TASK TO CARRY OUT:
Every line below needs to be returned exactly as written.

______________________________

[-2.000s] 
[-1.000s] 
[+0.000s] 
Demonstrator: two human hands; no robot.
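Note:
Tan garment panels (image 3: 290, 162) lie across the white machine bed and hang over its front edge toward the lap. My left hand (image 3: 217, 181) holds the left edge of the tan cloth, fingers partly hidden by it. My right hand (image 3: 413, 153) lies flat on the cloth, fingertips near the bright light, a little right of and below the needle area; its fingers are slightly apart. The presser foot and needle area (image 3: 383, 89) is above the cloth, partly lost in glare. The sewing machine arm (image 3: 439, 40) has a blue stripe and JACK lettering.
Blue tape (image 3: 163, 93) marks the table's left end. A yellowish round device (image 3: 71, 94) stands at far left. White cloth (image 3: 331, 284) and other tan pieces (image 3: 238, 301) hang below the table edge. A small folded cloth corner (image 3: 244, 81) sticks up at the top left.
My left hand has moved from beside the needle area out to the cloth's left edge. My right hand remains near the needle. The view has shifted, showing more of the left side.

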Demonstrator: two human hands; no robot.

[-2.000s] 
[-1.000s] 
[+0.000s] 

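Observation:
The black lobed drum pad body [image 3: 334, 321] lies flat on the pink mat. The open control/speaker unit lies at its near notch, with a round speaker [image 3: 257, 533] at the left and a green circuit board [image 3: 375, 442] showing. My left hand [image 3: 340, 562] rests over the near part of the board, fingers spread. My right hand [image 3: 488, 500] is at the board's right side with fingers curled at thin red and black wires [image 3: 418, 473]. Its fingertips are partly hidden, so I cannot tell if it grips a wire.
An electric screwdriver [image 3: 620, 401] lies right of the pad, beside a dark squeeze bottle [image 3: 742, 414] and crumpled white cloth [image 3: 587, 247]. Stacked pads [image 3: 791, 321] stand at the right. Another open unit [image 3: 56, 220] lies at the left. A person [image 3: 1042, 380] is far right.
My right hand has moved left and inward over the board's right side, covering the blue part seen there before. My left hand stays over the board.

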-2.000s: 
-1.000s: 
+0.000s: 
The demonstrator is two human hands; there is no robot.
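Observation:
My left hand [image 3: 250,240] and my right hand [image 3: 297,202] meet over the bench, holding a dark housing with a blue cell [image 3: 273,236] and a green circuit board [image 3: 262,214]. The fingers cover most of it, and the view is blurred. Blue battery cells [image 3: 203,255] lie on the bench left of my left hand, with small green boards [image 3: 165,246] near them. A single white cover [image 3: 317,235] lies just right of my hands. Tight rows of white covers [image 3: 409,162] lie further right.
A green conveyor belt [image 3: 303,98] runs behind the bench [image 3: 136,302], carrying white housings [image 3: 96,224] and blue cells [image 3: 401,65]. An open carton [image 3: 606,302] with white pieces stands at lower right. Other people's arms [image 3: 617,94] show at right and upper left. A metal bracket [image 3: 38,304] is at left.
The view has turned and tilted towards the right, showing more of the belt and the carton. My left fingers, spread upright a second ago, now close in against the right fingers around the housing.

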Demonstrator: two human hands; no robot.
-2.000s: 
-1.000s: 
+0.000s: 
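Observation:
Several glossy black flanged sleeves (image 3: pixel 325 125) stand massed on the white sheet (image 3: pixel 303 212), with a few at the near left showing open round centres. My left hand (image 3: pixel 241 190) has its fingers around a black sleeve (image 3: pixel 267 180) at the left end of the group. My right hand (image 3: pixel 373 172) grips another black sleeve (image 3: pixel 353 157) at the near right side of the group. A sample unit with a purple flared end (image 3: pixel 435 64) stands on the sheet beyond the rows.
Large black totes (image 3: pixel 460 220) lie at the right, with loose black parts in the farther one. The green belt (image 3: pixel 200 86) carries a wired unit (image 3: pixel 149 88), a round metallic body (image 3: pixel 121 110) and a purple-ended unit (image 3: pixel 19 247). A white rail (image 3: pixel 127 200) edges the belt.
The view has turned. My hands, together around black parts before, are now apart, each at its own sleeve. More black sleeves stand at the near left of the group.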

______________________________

WRITTEN RESPONSE:
[-2.000s] 
[-1.000s] 
[+0.000s] 
Demonstrator: two human hands; no robot.
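Note:
Tan garment panels (image 3: 290, 162) lie across the white machine bed and hang over its front edge toward the lap. My left hand (image 3: 217, 181) holds the left edge of the tan cloth, fingers partly hidden by it. My right hand (image 3: 413, 153) lies flat on the cloth, fingertips near the bright light, a little right of and below the needle area; its fingers are slightly apart. The presser foot and needle area (image 3: 383, 89) is above the cloth, partly lost in glare. The sewing machine arm (image 3: 439, 40) has a blue stripe and JACK lettering.
Blue tape (image 3: 163, 93) marks the table's left end. A yellowish round device (image 3: 71, 94) stands at far left. White cloth (image 3: 331, 284) and other tan pieces (image 3: 238, 301) hang below the table edge. A small folded cloth corner (image 3: 244, 81) sticks up at the top left.
My left hand has moved from beside the needle area out to the cloth's left edge. My right hand remains near the needle. The view has shifted, showing more of the left side.
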
Demonstrator: two human hands; no robot.

[-2.000s] 
[-1.000s] 
[+0.000s] 

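Observation:
The black lobed drum pad body [image 3: 334, 321] lies flat on the pink mat. The open control/speaker unit lies at its near notch, with a round speaker [image 3: 257, 533] at the left and a green circuit board [image 3: 375, 442] showing. My left hand [image 3: 340, 562] rests over the near part of the board, fingers spread. My right hand [image 3: 488, 500] is at the board's right side with fingers curled at thin red and black wires [image 3: 418, 473]. Its fingertips are partly hidden, so I cannot tell if it grips a wire.
An electric screwdriver [image 3: 620, 401] lies right of the pad, beside a dark squeeze bottle [image 3: 742, 414] and crumpled white cloth [image 3: 587, 247]. Stacked pads [image 3: 791, 321] stand at the right. Another open unit [image 3: 56, 220] lies at the left. A person [image 3: 1042, 380] is far right.
My right hand has moved left and inward over the board's right side, covering the blue part seen there before. My left hand stays over the board.
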
-2.000s: 
-1.000s: 
+0.000s: 
The demonstrator is two human hands; there is no robot.
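Observation:
My left hand [image 3: 250,240] and my right hand [image 3: 297,202] meet over the bench, holding a dark housing with a blue cell [image 3: 273,236] and a green circuit board [image 3: 262,214]. The fingers cover most of it, and the view is blurred. Blue battery cells [image 3: 203,255] lie on the bench left of my left hand, with small green boards [image 3: 165,246] near them. A single white cover [image 3: 317,235] lies just right of my hands. Tight rows of white covers [image 3: 409,162] lie further right.
A green conveyor belt [image 3: 303,98] runs behind the bench [image 3: 136,302], carrying white housings [image 3: 96,224] and blue cells [image 3: 401,65]. An open carton [image 3: 606,302] with white pieces stands at lower right. Other people's arms [image 3: 617,94] show at right and upper left. A metal bracket [image 3: 38,304] is at left.
The view has turned and tilted towards the right, showing more of the belt and the carton. My left fingers, spread upright a second ago, now close in against the right fingers around the housing.
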
Demonstrator: two human hands; no robot.
-2.000s: 
-1.000s: 
+0.000s: 
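Observation:
Several glossy black flanged sleeves (image 3: pixel 325 125) stand massed on the white sheet (image 3: pixel 303 212), with a few at the near left showing open round centres. My left hand (image 3: pixel 241 190) has its fingers around a black sleeve (image 3: pixel 267 180) at the left end of the group. My right hand (image 3: pixel 373 172) grips another black sleeve (image 3: pixel 353 157) at the near right side of the group. A sample unit with a purple flared end (image 3: pixel 435 64) stands on the sheet beyond the rows.
Large black totes (image 3: pixel 460 220) lie at the right, with loose black parts in the farther one. The green belt (image 3: pixel 200 86) carries a wired unit (image 3: pixel 149 88), a round metallic body (image 3: pixel 121 110) and a purple-ended unit (image 3: pixel 19 247). A white rail (image 3: pixel 127 200) edges the belt.
The view has turned. My hands, together around black parts before, are now apart, each at its own sleeve. More black sleeves stand at the near left of the group.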

Nothing further is needed for the exercise.